§ EXERCISE:
Copy each line below containing "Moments".

Segment Start: THE DATA

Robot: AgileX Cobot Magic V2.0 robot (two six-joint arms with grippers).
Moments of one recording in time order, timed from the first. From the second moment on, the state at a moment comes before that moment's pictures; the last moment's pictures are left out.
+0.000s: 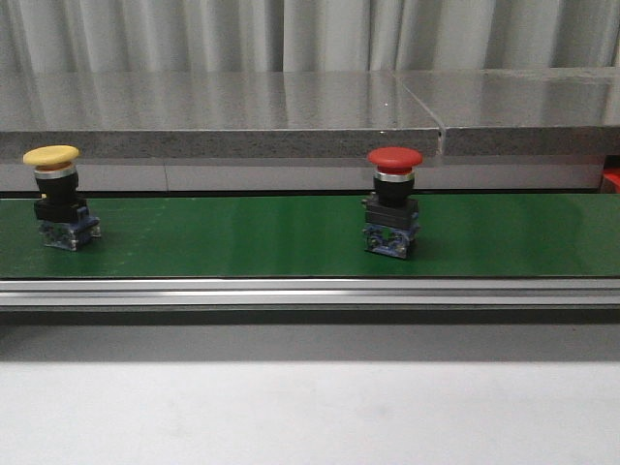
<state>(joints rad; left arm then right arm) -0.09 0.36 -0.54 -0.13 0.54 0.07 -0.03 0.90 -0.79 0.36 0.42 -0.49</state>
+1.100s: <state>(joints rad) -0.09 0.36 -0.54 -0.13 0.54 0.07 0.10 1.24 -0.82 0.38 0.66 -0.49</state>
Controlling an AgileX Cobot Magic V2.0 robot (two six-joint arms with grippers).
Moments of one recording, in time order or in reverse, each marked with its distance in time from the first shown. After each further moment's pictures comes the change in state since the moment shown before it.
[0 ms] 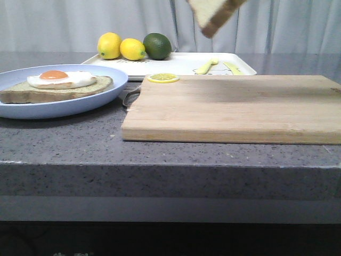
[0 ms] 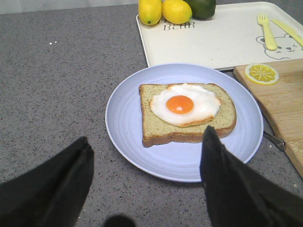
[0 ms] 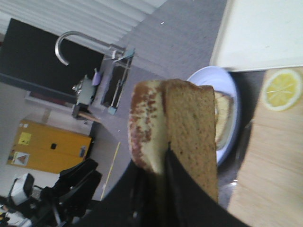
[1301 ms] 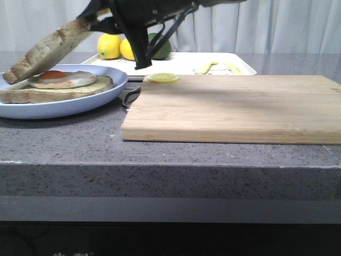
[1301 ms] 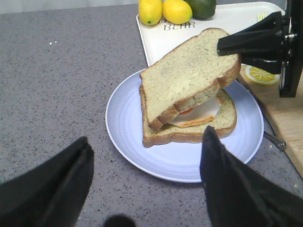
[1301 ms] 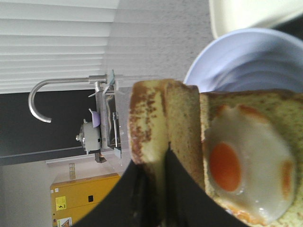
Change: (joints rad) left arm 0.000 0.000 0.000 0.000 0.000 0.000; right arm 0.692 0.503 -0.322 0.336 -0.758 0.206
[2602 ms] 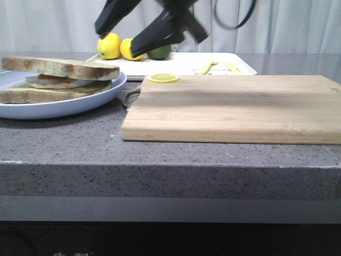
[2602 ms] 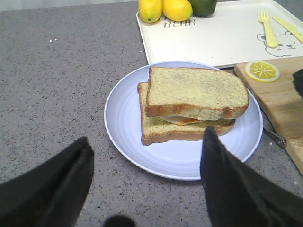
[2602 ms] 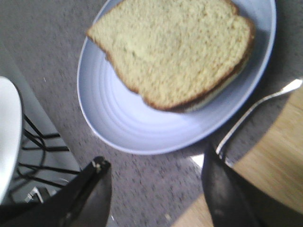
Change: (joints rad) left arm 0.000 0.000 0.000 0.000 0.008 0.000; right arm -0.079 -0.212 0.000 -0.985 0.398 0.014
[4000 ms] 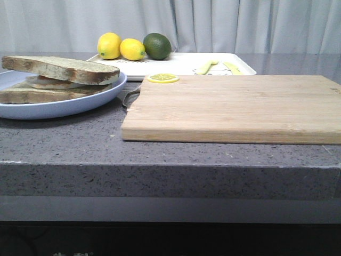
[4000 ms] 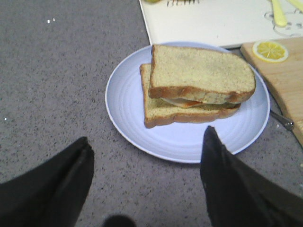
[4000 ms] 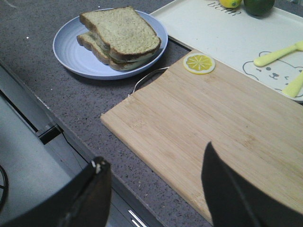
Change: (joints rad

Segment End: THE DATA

§ RESPONSE:
Moments of one recording in time order, timed from the first. From the second moment on, the state at a moment comes before that moment's pictures; the last moment's pictures are left out.
Moments of one recording, in time order or in reverse, each marked with its distance in time from the first shown. After each further moment's pictures comes the change in state since the moment shown before it.

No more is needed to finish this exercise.